Why We Touch Our Face – And How to Avoid It
Updated: Apr 23, 2020
This article by Carole Railton is crucial when there is a pandemic upon us and we are being told constantly to stop touching our faces. Everyone is trying to avoid getting COVID-19 which is affecting older people more than younger because their immune systems is often weaker.
by Carole Railton
Humans are complicated creatures because of all our life experiences. We have beliefs, culture, actions, and body language that we do not normally challenge as they have got us this far. We have made decisions to keep going in the style to which we are accustomed to achieve our goals and make life easy for ourselves.
Science however has a different view. It makes predictions about what is going to happen, why we do the things we do and looks at how and why we might change, depending on what is happening to us at different times in our lives.
As a body language expert, I am often asked about why people do the things they do and usually I have the answers and skills to be able to direct people to a more positive and progressive stance.

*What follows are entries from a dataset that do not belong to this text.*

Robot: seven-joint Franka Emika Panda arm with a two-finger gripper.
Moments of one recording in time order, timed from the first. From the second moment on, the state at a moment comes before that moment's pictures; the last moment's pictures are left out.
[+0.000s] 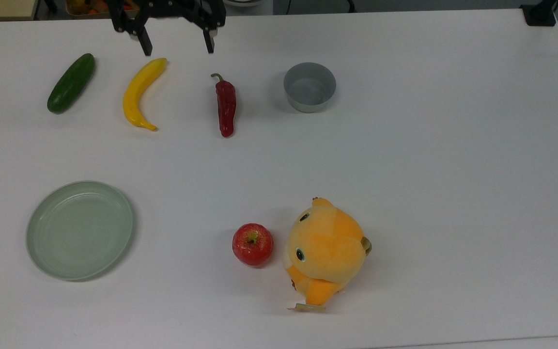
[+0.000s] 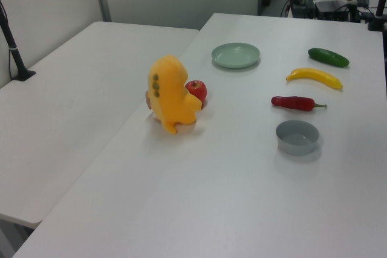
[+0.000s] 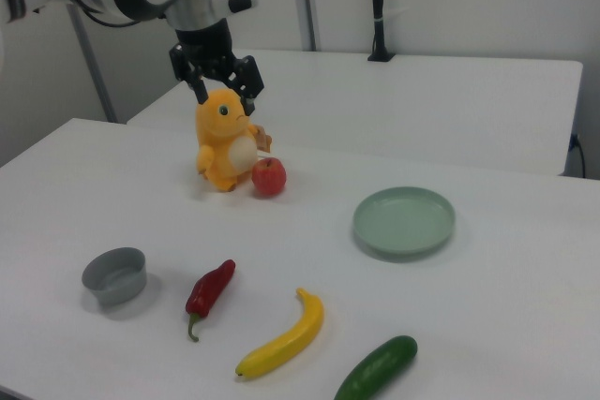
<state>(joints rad) -0.05 0.16 -0.01 -1.43 0.11 1.79 -0.11</state>
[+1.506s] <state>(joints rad) -0.04 0.23 -0.01 -1.43 0.17 1.96 -0.11</state>
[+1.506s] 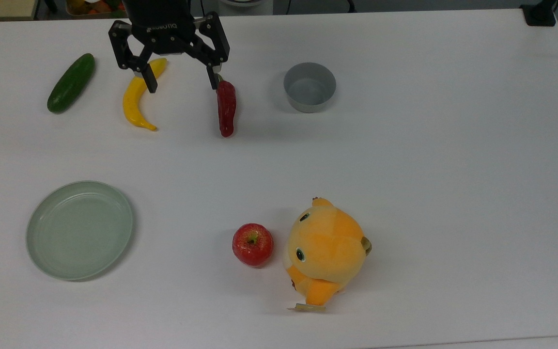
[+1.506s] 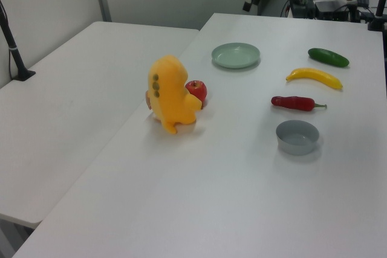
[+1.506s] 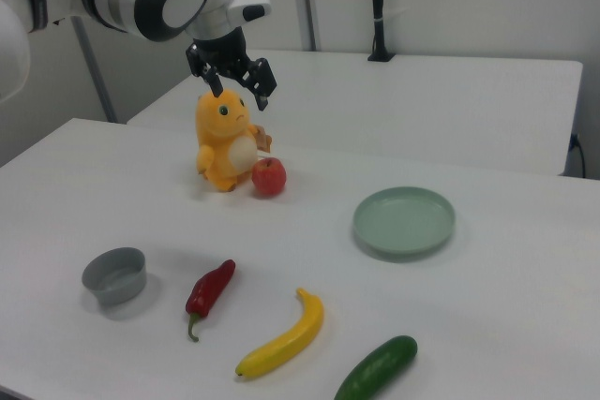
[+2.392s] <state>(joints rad) 0.05 0.53 0.00 -1.33 0.17 2.37 -0.15</state>
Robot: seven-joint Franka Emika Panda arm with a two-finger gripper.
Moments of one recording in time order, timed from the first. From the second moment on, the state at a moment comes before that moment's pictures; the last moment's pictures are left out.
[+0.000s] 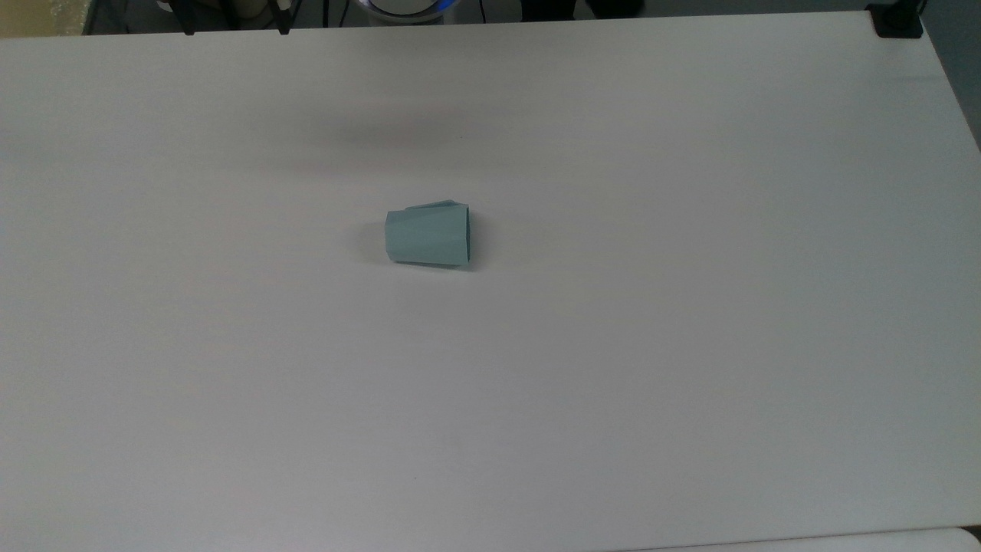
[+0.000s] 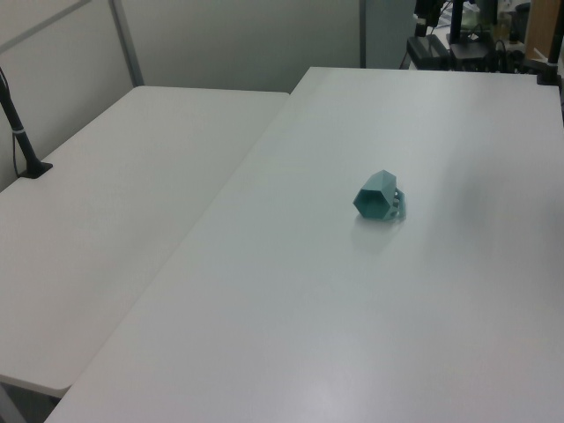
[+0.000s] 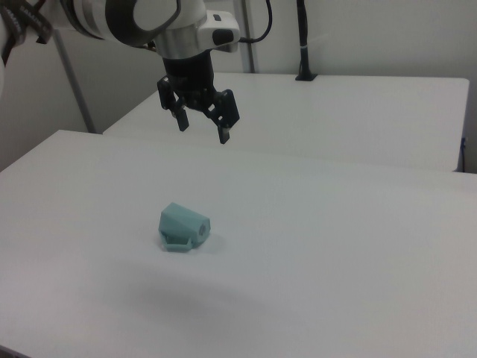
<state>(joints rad) 0.30 -0.05 -0.36 -1.63 0.08 1.70 -0.10</state>
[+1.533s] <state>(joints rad) 0.74 0.20 -0.31 -1.63 -0.38 1.66 0.31</state>
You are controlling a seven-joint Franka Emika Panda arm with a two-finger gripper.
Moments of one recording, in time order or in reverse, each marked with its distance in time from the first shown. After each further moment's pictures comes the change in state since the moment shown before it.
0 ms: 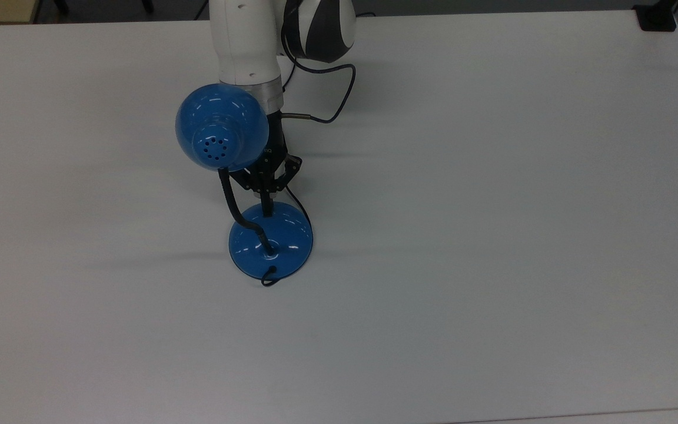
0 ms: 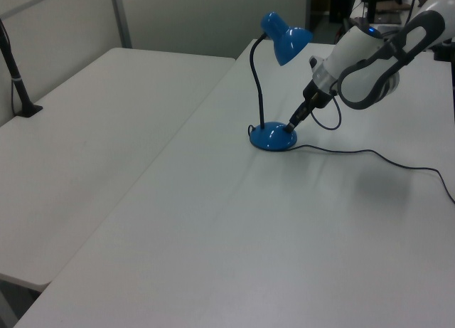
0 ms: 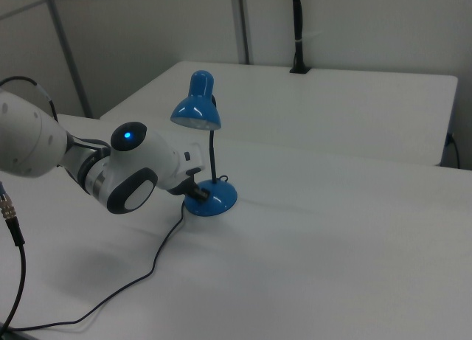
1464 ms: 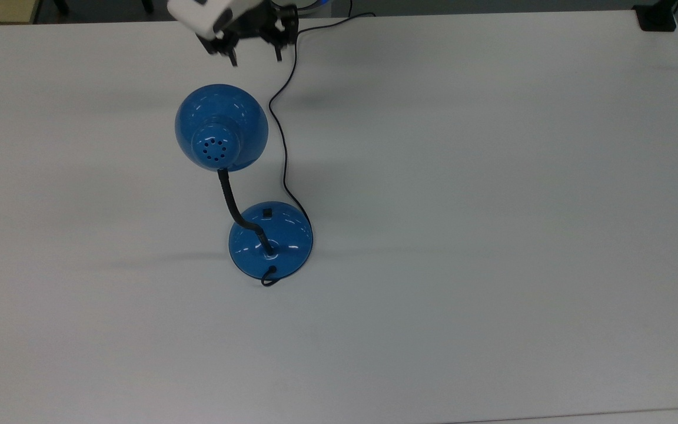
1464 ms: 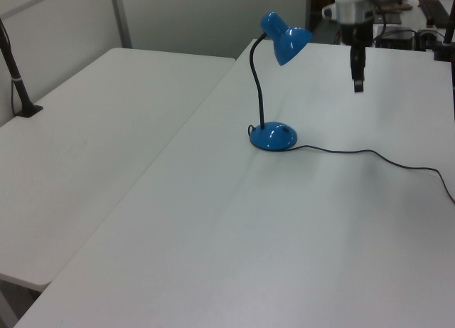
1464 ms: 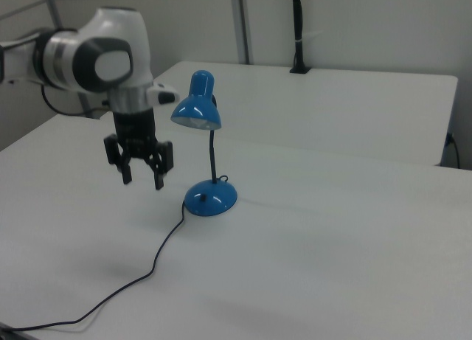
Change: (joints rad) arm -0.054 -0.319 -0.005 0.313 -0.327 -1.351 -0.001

Recently, I was asked why people touch their faces and how this can be changed given the impact of the now global coronavirus.
Because of the virus, we have been asked to wash our hands, self-isolate, and not touch our faces with our own or others hands in an attempt to stop the virus spreading. Yet, touching our faces, is done in general 20 times a hour. Fingers sometimes even go inside the mouth which indicates a person is under pressure, and when this happens we are generally needing reassurance just like a baby when it is relieved with a teat or a dummy. So we need to reduce pressure, perhaps even look at how hard we challenge ourselves.
Then there is the neck scratch. We may scratch below the earlobe, or the side of the neck about five times. This touching signal suggests doubt or uncertainty. If you do this in response to others it’s when what they are saying is not what their body language is suggesting. If you do this on your own, it can be that you do not think you are on the right path, that you are unsure.
You might have slapped your head in recent days because of the frustration of the virus. This is known as the forgetfulness gesture.
The slapping of the head communicates how you feel about a situation. The slap has a different meaning, depending on the area you slap. If you slap on your forehead, which is the most common action, this generally means you have forgotten something that would have made your life easier.
All the 20 times you may touch your face in an hour, for whatever reason, are to be avoided now. Here are a couple of suggestions to help you:
Watch yourself in the mirror to see when you do this and where on your face you touch. As mentioned different places on your face suggest different needs and most are stress related. In The Biology of Belief, Dr Bruce Lipton states that stress is responsible for up to 90% of illnesses. When an individual is stressed, the release of stress hormones shuts down the immune system to conserve the body’s energy. Reducing stress will reduce the number of times you touch your face and will also improve your immune system.
Wear thin gloves when you are at home to remind you that you are touching your face and to help you to stop doing this.
Smile as much as you can during your day. Smiling generally stops you holding your hands to your face as when you are happy your arms move in a different direction; they move away from you. You have only to look at successful athletes and pop stars to see they hold their arms above their head when they are happy, their movements are outward rather than inward. Smiling reduces stress and stops you from frowning or being unhappy which will, in turn, help your immune system to recover and be stronger.